A comprehensive review of hydrogen production technology and the performance, combustion, and emissions of hydrogen-fueled internal combustion engines
Zhiqing Zhang, Zihao Song, Yuguo Wang, Chuan Liu, Chengfang Mao, Zibin Yin, Kai Lü
Abstract
With the intensification of global climate change and the depletion of fossil fuel reserves, the energy transition has become an urgent and significant global challenge. Hydrogen fuel, valued for its carbon-free emissions and high energy density, is regarded as a cornerstone of future clean energy systems. This study first establishes prerequisite hydrogen production technologies, emphasizing renewable pathways as the most sustainable approach. Existing research has seldom provided systematic explanations of fundamental hydrogen combustion theories, such as laminar burning velocity.
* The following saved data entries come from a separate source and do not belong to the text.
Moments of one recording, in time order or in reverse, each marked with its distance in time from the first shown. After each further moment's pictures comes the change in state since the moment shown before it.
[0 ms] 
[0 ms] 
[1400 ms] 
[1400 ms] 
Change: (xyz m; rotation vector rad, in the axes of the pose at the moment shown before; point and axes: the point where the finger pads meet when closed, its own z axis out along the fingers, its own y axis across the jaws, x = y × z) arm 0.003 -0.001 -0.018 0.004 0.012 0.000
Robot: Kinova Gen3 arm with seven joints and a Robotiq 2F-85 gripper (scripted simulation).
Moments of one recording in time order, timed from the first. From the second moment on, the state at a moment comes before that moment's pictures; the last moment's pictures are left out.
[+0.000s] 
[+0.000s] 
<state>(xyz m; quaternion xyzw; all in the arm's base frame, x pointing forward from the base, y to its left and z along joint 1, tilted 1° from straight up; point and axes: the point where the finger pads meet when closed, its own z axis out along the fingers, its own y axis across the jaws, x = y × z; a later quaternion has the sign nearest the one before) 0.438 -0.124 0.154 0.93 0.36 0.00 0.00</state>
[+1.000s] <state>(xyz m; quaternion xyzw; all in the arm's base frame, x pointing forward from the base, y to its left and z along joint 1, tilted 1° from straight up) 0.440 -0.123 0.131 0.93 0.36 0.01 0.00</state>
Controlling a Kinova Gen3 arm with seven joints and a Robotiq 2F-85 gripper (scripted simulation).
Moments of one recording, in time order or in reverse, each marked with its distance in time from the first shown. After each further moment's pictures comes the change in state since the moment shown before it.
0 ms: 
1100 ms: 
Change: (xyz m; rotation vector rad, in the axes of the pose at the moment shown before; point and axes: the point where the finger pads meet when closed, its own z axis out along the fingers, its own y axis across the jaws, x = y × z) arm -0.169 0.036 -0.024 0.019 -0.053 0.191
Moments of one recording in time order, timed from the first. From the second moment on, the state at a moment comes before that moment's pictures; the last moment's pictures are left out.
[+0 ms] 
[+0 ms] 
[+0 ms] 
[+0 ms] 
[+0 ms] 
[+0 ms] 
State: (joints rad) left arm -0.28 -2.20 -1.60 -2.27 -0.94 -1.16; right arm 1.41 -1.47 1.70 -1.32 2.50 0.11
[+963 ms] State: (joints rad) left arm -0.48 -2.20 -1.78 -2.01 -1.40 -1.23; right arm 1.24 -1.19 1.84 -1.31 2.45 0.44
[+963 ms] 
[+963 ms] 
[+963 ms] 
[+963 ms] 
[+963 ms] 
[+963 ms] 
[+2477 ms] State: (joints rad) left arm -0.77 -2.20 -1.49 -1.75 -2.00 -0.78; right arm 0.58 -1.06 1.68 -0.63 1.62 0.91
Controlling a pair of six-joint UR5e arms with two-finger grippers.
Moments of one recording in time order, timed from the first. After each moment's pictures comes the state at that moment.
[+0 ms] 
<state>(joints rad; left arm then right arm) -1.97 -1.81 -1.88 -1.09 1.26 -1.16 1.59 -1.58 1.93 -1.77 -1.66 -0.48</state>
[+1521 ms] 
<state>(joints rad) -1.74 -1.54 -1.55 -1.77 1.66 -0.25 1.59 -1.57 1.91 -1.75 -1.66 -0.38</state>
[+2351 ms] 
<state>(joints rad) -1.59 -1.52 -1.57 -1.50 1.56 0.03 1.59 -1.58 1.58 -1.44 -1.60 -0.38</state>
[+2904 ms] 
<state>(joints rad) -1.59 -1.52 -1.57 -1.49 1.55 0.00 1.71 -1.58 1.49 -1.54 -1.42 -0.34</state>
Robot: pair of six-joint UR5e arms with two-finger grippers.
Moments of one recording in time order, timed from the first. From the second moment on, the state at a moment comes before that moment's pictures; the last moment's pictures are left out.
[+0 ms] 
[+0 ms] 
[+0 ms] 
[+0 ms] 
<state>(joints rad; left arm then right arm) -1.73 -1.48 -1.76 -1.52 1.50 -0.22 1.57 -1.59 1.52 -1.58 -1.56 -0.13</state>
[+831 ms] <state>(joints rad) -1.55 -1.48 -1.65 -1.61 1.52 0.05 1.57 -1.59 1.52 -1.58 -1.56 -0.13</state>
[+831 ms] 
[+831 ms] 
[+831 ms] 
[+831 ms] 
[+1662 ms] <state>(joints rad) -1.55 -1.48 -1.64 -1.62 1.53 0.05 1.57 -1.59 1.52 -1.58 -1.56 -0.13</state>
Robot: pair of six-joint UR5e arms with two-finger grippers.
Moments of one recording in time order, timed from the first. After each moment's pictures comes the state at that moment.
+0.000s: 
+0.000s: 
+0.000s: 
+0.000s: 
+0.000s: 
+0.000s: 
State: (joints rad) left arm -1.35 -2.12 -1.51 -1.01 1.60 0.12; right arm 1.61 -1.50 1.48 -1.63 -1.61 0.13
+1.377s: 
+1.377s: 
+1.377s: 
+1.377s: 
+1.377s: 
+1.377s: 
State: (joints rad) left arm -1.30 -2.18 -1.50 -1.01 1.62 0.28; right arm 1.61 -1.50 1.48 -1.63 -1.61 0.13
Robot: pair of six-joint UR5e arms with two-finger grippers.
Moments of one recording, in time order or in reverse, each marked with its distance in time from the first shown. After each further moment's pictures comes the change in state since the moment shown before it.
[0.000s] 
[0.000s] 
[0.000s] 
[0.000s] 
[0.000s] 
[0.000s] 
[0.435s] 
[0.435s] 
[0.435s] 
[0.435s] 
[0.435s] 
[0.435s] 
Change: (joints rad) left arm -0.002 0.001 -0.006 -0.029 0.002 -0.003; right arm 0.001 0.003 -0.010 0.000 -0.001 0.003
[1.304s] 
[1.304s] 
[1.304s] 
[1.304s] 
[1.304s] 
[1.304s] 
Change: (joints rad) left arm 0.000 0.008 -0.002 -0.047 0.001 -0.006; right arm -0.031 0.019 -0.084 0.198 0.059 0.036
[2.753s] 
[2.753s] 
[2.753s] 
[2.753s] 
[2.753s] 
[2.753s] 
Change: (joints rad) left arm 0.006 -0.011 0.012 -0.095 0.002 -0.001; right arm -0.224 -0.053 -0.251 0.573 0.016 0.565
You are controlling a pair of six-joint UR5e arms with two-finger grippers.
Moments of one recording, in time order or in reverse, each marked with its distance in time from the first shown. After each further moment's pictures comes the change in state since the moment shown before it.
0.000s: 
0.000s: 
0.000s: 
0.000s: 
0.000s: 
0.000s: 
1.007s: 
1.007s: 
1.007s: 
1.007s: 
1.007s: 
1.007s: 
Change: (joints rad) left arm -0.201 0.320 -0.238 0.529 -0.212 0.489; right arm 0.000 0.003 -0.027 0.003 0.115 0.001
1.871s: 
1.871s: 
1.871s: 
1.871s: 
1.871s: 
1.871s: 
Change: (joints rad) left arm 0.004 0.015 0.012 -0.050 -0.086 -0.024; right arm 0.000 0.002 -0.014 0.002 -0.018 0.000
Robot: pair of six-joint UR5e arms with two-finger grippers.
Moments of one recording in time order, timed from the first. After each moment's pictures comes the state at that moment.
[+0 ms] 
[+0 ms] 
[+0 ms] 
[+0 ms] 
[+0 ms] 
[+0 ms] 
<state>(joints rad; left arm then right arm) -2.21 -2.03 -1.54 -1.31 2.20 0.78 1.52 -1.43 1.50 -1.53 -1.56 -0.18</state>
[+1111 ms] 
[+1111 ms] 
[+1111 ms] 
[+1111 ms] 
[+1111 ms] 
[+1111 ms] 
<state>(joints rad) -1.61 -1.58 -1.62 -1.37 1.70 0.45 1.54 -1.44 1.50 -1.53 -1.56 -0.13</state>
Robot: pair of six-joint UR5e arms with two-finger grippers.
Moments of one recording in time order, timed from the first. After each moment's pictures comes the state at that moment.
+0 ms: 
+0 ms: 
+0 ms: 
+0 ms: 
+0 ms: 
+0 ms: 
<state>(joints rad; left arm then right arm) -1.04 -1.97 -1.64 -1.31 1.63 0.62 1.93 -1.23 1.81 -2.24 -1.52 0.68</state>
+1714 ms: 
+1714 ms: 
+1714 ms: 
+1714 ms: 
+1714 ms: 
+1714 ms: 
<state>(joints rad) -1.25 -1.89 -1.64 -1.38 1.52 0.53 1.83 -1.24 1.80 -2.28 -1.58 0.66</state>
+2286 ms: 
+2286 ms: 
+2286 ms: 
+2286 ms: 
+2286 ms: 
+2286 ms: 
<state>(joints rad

Therefore, this paper offers a detailed analysis of these fundamental theories and emphasizes their critical role in optimizing internal combustion engine performance. Given the direct influence of hydrogen injection strategies on combustion stability and efficiency—thereby dictating power output, fuel economy, and emissions—we comprehensively evaluate the effects of injection parameters (angle, timing, injector geometry, and injection mode) on engine behavior. Furthermore, recent advancements in mitigating abnormal combustion (e.g., backfire and knocking) and reducing nitrogen oxide emissions are critically reviewed, highlighting complex triggering mechanisms involving in-cylinder hotspots and injection dynamics, as well as cross-triggering effects between phenomena. Finally, based on the existing literature, this paper summarizes current research trends and suggests potential future research directions.